*** Begin section ***

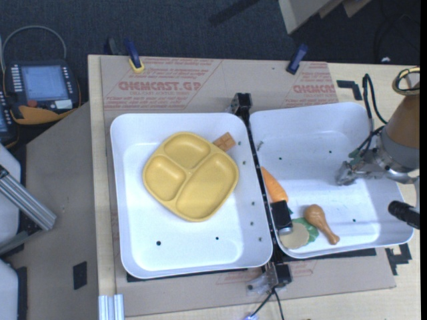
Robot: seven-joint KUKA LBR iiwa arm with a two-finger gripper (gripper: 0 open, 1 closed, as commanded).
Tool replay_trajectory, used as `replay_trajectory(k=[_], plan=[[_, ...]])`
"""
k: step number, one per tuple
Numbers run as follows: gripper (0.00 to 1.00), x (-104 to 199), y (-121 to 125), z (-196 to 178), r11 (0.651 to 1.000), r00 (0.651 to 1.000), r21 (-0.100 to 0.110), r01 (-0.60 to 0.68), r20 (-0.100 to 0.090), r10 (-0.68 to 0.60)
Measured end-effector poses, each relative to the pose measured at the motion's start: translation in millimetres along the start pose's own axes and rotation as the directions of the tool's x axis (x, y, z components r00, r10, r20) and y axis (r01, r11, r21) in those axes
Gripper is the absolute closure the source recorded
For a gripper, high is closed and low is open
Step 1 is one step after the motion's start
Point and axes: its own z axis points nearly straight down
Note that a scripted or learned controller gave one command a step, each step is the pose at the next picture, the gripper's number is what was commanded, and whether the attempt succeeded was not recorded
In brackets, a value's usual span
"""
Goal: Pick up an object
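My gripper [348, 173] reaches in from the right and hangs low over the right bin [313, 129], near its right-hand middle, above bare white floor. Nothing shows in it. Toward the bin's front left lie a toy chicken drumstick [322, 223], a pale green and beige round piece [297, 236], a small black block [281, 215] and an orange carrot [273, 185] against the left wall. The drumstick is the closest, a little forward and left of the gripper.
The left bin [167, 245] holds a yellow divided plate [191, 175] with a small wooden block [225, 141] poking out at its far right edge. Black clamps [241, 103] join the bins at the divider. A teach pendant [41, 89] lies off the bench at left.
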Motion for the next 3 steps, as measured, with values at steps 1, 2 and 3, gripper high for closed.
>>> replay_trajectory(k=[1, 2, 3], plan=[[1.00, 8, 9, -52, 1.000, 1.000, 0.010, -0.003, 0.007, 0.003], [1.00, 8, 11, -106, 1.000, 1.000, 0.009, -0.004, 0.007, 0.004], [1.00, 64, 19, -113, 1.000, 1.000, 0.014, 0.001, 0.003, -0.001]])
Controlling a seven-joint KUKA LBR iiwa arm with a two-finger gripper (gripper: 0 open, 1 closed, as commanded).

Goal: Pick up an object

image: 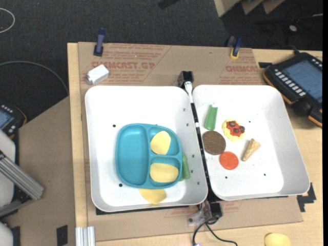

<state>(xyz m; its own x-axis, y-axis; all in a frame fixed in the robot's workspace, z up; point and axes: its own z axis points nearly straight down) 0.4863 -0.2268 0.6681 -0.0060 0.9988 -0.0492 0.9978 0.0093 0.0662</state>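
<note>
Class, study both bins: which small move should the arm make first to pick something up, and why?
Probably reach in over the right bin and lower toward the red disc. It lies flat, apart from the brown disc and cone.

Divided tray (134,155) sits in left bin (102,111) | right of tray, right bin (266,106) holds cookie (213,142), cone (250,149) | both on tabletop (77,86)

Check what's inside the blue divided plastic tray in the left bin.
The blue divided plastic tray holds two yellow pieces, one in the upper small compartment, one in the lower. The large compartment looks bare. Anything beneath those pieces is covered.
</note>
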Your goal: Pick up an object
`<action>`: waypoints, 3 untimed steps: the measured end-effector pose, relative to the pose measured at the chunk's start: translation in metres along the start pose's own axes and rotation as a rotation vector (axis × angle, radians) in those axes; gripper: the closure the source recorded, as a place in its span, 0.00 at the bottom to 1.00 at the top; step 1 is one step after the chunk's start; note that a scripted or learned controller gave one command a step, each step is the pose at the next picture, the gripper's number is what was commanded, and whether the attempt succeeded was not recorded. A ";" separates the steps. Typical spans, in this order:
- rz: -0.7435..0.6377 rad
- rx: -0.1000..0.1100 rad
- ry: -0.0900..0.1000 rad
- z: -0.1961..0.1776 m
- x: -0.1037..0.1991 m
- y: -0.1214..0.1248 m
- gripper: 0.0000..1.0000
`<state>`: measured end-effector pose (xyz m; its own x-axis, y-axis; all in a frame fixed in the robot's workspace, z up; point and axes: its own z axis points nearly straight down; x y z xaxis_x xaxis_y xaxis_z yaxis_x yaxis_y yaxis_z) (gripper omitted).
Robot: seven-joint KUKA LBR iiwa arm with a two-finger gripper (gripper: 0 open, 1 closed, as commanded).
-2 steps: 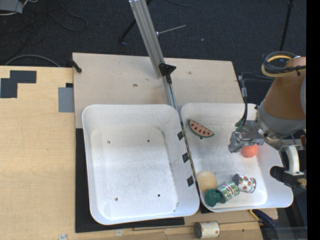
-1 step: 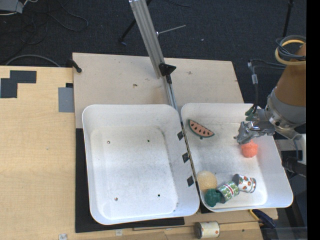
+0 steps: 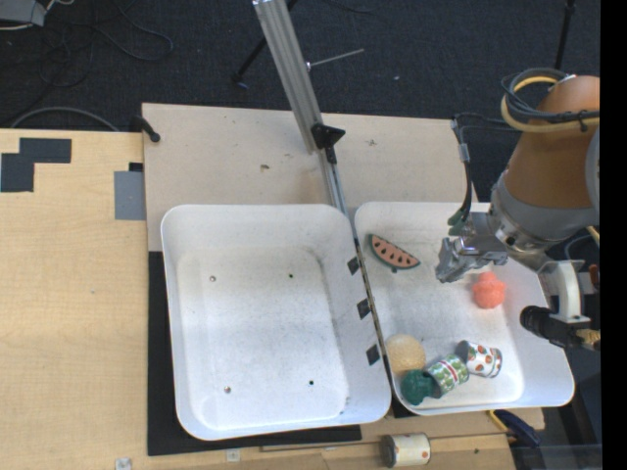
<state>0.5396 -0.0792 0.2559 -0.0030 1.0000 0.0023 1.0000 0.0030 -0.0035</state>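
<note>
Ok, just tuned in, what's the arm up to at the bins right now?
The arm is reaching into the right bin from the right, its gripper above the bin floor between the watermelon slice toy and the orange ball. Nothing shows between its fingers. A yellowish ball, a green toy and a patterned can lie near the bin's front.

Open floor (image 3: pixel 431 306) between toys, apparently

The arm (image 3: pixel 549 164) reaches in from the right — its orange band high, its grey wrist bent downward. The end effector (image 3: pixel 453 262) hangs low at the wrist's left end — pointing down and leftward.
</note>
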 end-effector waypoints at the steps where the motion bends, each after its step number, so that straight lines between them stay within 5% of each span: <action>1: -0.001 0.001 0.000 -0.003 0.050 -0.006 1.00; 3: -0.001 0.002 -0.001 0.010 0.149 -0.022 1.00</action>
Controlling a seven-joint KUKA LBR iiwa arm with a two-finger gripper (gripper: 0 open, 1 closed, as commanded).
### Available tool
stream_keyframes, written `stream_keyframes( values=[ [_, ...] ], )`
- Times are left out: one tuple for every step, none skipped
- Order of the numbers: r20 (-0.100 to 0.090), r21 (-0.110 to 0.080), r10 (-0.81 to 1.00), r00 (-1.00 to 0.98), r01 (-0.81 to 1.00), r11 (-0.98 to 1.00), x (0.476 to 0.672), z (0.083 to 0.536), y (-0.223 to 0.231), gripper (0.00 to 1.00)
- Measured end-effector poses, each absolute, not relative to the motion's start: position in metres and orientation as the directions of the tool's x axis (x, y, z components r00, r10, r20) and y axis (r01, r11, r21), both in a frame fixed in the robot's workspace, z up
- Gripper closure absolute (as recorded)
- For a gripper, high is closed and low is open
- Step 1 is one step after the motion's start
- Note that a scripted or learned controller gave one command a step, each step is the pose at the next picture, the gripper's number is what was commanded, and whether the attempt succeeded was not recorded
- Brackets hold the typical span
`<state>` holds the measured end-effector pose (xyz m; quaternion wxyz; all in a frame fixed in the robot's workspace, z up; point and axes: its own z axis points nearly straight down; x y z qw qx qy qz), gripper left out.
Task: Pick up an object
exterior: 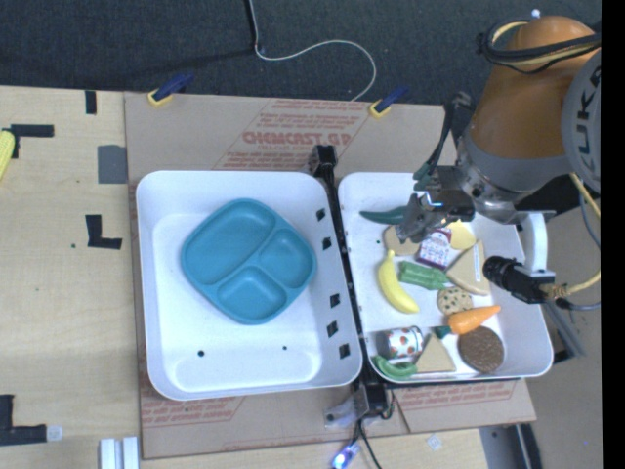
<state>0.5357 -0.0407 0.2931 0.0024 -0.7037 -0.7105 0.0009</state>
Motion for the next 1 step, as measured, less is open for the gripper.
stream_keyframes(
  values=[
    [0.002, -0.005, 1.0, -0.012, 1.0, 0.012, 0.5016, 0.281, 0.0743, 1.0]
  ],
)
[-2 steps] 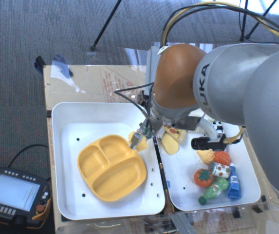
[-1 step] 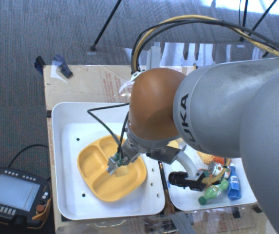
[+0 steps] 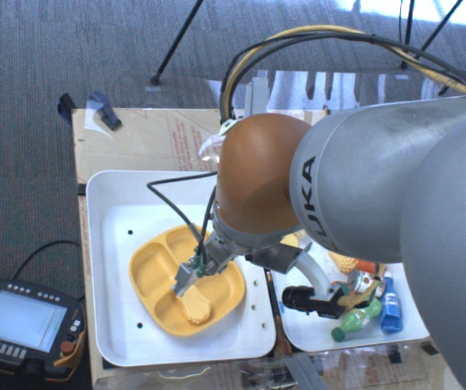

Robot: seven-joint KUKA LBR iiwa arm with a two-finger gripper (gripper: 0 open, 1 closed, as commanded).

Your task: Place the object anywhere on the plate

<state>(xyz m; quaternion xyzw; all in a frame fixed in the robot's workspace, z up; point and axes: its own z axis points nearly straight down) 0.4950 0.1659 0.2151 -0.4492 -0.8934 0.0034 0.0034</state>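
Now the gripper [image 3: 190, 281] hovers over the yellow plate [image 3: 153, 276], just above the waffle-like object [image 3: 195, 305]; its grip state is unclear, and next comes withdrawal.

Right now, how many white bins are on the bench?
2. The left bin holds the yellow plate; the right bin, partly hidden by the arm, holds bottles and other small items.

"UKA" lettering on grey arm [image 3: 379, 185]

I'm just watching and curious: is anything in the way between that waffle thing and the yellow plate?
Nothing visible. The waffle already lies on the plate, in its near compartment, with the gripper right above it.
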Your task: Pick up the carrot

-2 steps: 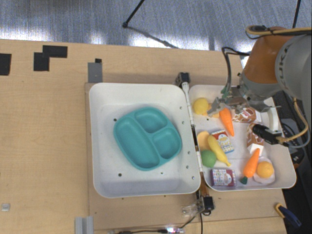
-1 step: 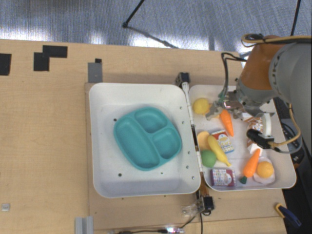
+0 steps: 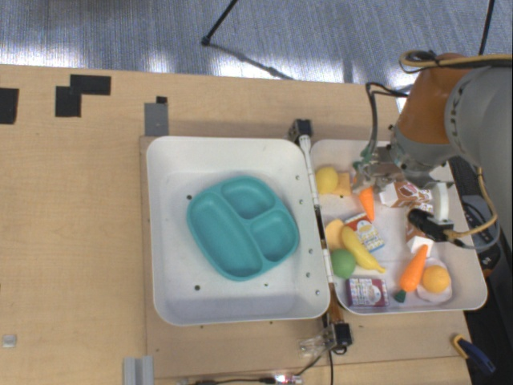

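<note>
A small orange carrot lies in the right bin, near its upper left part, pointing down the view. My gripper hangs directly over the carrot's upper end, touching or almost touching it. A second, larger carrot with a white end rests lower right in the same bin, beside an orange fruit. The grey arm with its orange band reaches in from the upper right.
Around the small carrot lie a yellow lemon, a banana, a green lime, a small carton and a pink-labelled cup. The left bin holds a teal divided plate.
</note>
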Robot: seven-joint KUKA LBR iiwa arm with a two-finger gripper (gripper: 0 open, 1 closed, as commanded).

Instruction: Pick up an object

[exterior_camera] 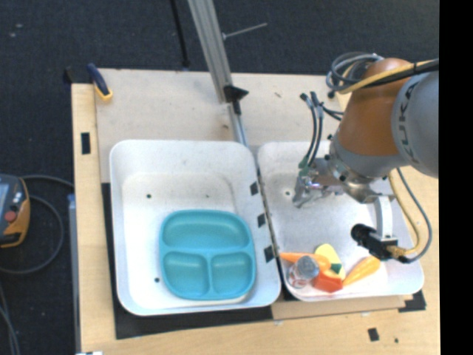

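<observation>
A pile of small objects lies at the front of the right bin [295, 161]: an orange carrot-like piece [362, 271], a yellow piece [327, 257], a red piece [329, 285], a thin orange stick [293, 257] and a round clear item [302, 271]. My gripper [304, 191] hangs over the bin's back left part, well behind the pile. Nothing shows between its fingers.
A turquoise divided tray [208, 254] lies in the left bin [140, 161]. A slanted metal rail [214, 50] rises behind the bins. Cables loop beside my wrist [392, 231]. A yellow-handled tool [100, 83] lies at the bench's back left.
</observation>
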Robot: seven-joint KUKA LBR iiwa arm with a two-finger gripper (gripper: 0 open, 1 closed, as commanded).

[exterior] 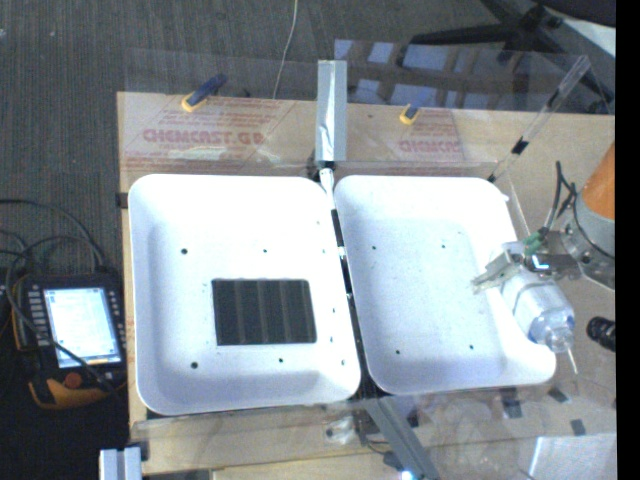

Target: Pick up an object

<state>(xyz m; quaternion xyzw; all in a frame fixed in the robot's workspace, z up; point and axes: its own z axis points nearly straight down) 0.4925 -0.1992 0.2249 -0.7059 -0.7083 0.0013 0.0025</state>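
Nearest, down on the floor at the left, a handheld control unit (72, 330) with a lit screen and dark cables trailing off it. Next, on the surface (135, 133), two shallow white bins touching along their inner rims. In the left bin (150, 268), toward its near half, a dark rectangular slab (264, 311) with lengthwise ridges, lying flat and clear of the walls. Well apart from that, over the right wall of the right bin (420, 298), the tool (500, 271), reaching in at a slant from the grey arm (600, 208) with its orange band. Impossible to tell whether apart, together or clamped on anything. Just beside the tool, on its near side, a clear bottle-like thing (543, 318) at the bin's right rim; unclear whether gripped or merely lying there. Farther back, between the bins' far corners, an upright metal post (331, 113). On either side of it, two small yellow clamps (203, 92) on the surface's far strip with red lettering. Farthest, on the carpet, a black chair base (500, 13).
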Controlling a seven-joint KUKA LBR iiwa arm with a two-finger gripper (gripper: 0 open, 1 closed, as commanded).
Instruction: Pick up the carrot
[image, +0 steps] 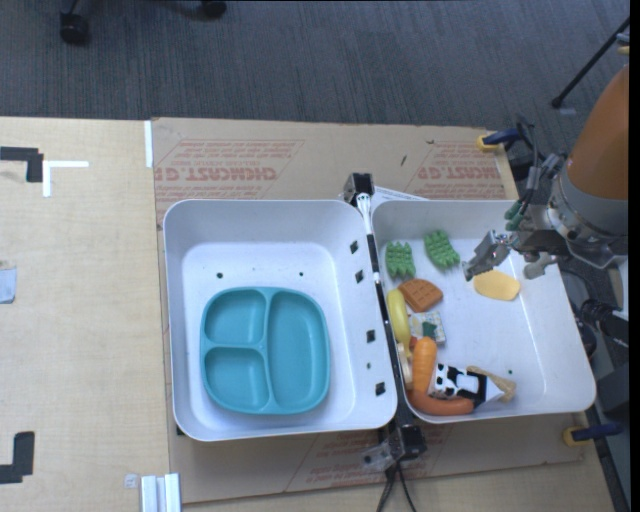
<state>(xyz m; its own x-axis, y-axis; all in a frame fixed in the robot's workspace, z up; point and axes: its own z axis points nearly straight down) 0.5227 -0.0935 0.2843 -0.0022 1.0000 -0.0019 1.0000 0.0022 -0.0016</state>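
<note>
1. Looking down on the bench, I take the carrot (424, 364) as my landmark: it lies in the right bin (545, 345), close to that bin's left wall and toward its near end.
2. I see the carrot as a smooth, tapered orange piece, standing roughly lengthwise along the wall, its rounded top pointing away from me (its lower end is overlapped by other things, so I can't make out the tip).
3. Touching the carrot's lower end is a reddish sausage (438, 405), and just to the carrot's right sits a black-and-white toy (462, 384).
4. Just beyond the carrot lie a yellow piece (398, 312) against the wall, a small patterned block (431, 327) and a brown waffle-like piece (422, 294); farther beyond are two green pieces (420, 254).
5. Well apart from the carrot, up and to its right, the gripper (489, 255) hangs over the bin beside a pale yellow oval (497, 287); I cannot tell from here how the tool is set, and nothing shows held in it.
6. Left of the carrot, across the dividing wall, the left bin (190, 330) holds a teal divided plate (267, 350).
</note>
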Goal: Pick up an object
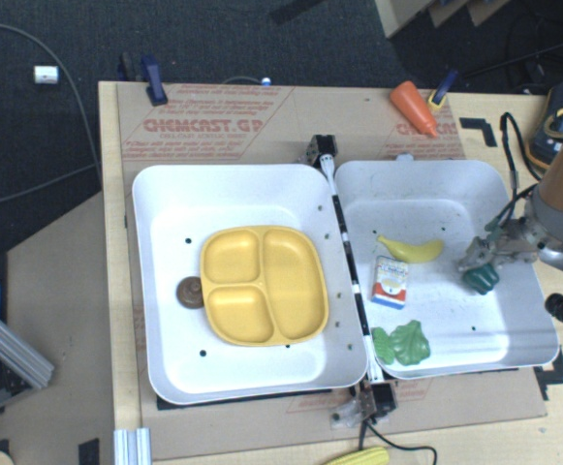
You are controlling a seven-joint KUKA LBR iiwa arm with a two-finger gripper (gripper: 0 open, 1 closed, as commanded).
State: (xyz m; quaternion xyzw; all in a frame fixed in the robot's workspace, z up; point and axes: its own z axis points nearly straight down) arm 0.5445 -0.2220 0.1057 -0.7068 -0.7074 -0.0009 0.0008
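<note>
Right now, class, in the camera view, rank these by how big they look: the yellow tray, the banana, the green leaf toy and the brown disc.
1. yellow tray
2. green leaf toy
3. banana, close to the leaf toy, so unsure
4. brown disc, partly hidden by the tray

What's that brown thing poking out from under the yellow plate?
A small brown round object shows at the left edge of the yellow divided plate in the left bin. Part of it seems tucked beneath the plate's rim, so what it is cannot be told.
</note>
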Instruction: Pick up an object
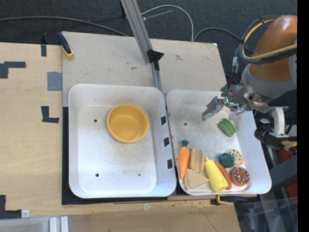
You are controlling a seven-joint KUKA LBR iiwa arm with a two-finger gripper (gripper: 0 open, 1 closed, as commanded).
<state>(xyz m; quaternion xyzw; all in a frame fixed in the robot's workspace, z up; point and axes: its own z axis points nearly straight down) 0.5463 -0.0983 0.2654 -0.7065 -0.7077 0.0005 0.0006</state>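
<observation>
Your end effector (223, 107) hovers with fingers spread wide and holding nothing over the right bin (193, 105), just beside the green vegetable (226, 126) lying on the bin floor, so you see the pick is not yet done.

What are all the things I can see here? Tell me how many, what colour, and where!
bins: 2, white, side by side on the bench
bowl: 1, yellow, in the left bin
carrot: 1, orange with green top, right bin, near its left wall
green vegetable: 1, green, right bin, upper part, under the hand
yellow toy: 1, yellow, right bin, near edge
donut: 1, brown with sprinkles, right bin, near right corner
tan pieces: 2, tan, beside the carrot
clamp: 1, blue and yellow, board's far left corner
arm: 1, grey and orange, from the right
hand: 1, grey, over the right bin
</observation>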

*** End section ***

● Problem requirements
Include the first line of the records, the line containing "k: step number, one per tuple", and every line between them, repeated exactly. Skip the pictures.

● Written solution
Robot: seven-joint KUKA LBR iiwa arm with a two-finger gripper (gripper: 0 open, 1 closed, as commanded).
Tool replay_trajectory, used as `replay_trajectory(k=[_], plan=[[_, ...]])`
"""
k: step number, one per tuple

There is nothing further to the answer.